At this point Jacob broke away from his habits of living by fear and plunged into living a life of clinging to love. God had come to him and amplified his fears to the breaking point so that Jacob could see that this method could never supply the deepest needs of his heart. Fear always seems so logical and sensible and natural, but it will always lead us down the wrong path in our pursuit of happiness and fulfillment. Our hearts were not designed for fear but for love and it is not until we reject the suggestions of fear and cling to the unfamiliar but only true source of life in trusting God's heart that any of us will ever be able to receive the blessing that we must have in order to experience fulfillment and peace.
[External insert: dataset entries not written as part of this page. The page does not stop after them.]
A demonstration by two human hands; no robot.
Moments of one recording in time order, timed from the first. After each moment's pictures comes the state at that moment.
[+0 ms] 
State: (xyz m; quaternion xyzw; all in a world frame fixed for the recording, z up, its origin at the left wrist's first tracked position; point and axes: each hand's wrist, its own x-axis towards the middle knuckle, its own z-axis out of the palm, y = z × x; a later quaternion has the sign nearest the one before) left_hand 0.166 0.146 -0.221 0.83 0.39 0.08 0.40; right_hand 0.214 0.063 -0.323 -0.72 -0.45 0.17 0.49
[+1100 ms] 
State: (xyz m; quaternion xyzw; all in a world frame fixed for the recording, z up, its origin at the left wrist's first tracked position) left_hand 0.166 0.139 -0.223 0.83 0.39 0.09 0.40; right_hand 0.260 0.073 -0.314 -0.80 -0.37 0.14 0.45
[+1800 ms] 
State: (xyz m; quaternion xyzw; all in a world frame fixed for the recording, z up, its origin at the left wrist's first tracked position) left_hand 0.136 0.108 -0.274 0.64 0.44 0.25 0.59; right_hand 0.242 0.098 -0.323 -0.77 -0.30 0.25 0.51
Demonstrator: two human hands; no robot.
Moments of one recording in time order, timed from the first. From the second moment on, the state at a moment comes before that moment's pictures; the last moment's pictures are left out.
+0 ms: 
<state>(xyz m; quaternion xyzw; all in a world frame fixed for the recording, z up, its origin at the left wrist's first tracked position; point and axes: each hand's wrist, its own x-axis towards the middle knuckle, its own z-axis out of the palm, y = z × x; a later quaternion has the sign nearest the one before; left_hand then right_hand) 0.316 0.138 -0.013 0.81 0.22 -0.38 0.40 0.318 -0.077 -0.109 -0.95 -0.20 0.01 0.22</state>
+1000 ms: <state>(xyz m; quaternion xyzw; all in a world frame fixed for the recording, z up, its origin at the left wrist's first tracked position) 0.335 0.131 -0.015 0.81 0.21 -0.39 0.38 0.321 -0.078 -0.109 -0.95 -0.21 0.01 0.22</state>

I know that I need to have this experience in my own life. I sometimes sense the intensity of my own heart's cravings for that blessing which I never received from my earthly father. As a result I have lived in a lot of dysfunction in my relationships with others and have had very confused ideas of how to live in relationship with God. God has taught me a great deal of truth about these things over the past few years for which I am eternally grateful. But I also realize that I still don't have that deep sense of value and assurance that was kept from me by the very ones who were supposed to impart it to me when I was young. As a result I can really identify with Jacob and his many attempts to find love in all the wrong ways.

In my study of the Scriptures I realize that God's people are destined to go through a time in the near future called “the time of Jacob's trouble”. But what began to dawn on me a few years ago was that instead of being a time to be terrorized about – as the way this was usually taught, this is going to be the time when we more fully receive that deep sense of blessing and connection with our God that we have been longing for all of our lives.
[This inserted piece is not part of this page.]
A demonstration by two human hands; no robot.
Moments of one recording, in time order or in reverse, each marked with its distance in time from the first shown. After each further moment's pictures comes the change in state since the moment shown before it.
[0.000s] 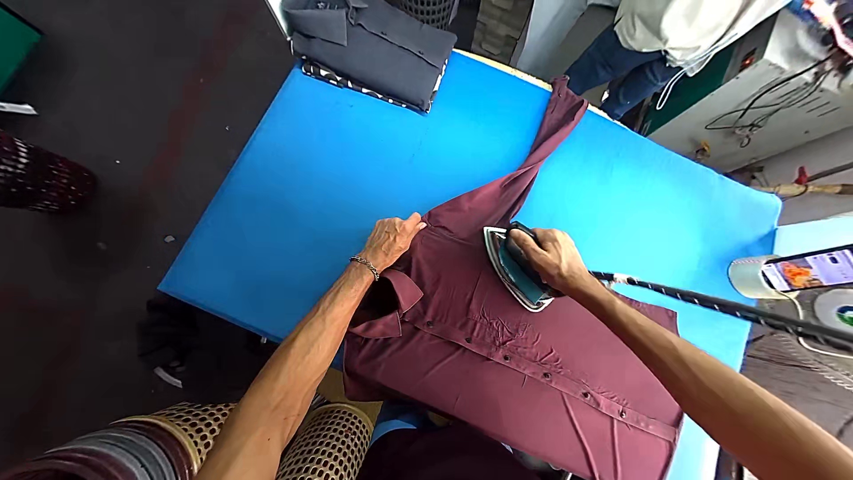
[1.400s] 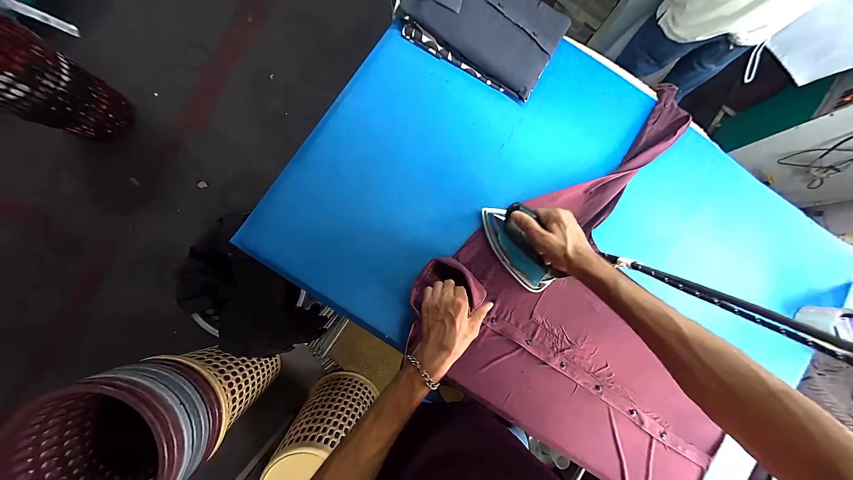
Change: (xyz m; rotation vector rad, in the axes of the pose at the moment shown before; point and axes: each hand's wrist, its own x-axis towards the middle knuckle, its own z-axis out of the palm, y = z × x) left_hand -0.180 0.079 -0.024 -0.175 0.112 -0.403; right_hand 0.067 -0.139 0.063 -0.007 -0.149 -0.164
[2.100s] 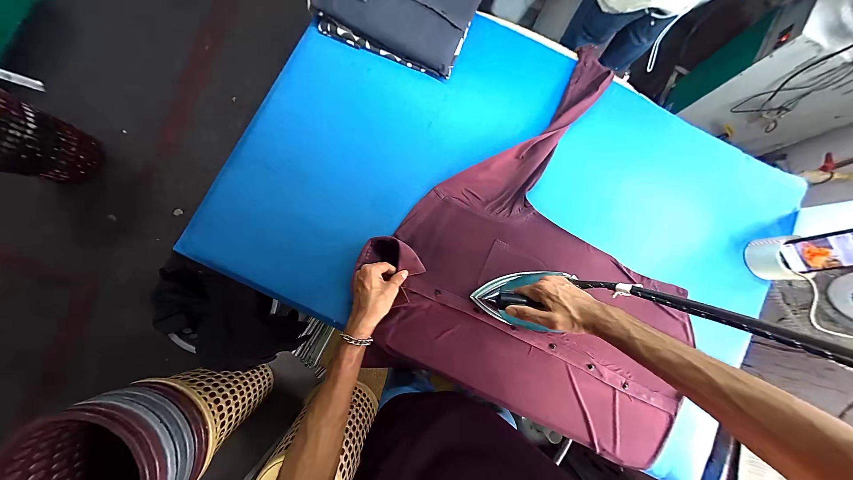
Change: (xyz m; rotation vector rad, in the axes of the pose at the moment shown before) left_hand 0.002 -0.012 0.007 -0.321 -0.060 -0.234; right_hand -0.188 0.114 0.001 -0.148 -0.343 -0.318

That is not to say that it will not be terribly painful. That is clear from Jacob's experience. But the fear of pain must be surpassed by our craving and desires for the heart blessing of our Father that forces past every obstacle that tries to keep us from that blessing. I can see that possibly the greatest obstacle that will become evident may be my own mind wrestling against the very channels through which God is seeking to impart His blessing to me. And this is something I need to start learning now, not just in that day when I are forced into this situation.
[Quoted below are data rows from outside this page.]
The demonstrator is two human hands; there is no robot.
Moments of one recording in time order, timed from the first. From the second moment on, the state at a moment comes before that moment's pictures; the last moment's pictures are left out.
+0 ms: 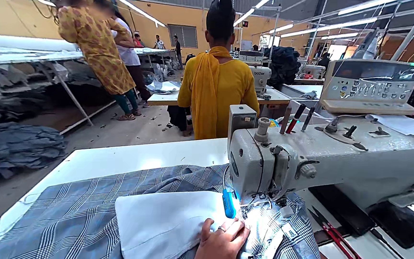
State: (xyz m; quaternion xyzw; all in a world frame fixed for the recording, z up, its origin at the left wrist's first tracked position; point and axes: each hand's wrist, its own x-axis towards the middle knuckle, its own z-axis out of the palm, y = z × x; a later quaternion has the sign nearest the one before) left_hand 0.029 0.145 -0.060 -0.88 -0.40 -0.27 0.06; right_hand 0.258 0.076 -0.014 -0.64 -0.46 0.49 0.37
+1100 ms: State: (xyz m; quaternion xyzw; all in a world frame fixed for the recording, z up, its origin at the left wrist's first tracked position) left_hand 0.019 0.172 -0.007 -0.91 -0.40 0.09 -0.11; right_hand 0.253 0.133 -0.013 -0.65 -0.60 0.42 0.19
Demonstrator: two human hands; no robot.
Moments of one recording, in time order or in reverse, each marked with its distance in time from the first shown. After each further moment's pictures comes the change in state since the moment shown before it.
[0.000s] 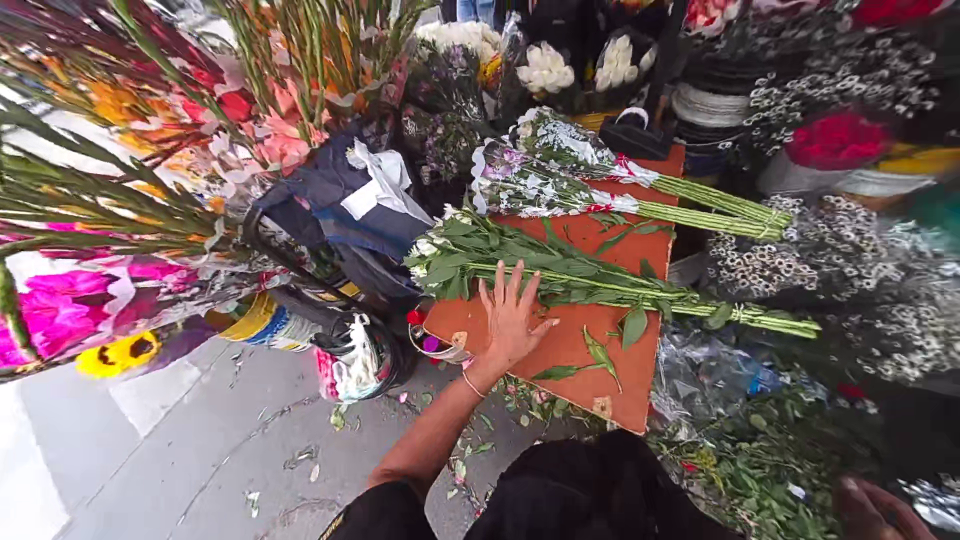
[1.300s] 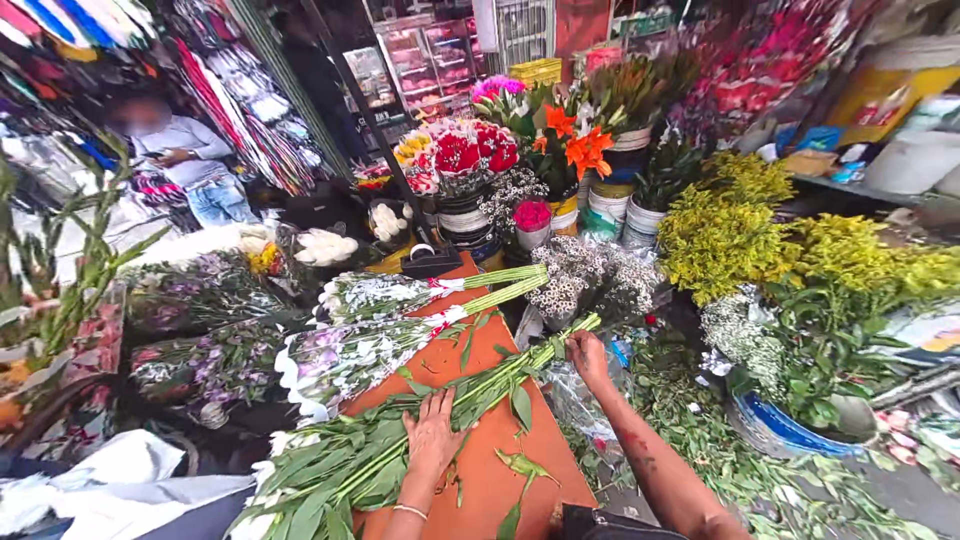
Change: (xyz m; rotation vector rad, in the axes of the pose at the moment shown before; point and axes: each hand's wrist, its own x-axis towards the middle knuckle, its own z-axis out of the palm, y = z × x) left_hand 0.110 -0.013 0.100 0.177 -0.660 0.203; right_hand 0.121 -0.163 0.192 -0.264 0.255 -0.068
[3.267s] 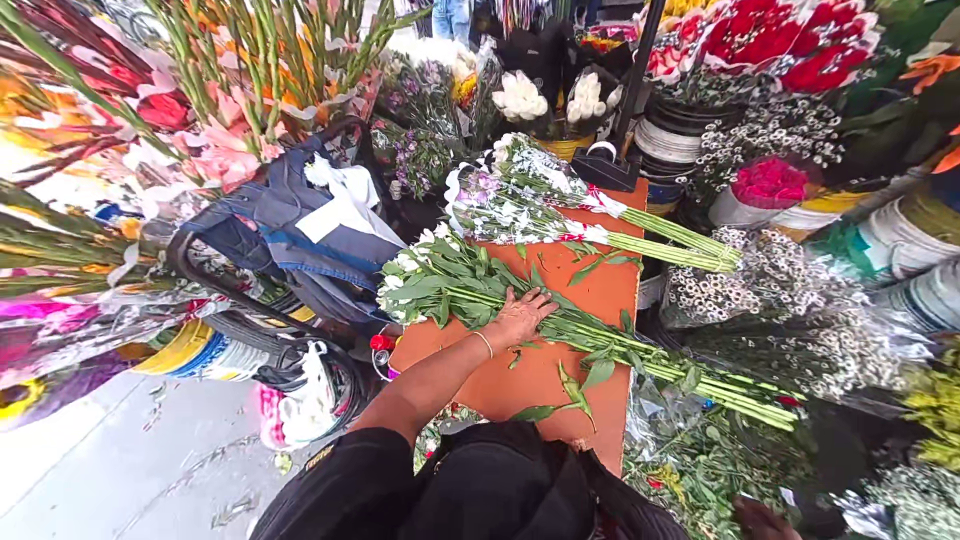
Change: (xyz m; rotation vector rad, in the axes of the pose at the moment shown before) left_hand -0.009 -0.002 -0.006 -0.154 -0.235 0.101; right_hand -0.091 0.207 -0.131 -0.152 -0.457 0.259
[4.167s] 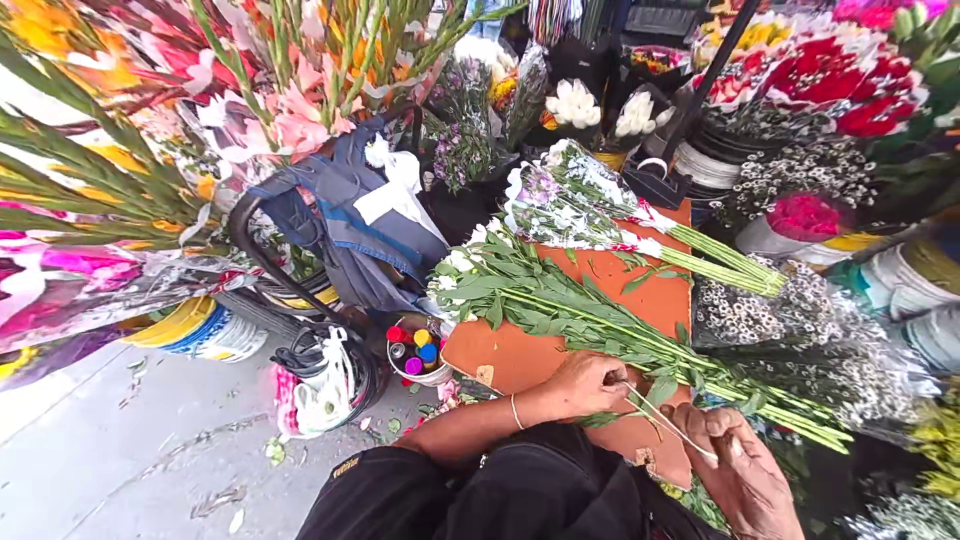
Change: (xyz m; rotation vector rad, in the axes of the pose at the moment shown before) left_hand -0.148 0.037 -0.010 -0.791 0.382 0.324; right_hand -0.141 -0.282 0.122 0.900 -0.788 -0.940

The reason that these stories are given to us in the Bible is so that we can relate differently to God now based on seeing the mistakes of others in the past. I don't have to try all the wrong ways of connecting with God like Jacob did because I can see from his experience what not to do before I try it myself. The same is true of all the other Bible characters who tried all the wrong ways of figuring out life. We have the advantage of the whole history of the world behind us so that we can learn and take better choices and have better outcomes based on their mistakes and successes.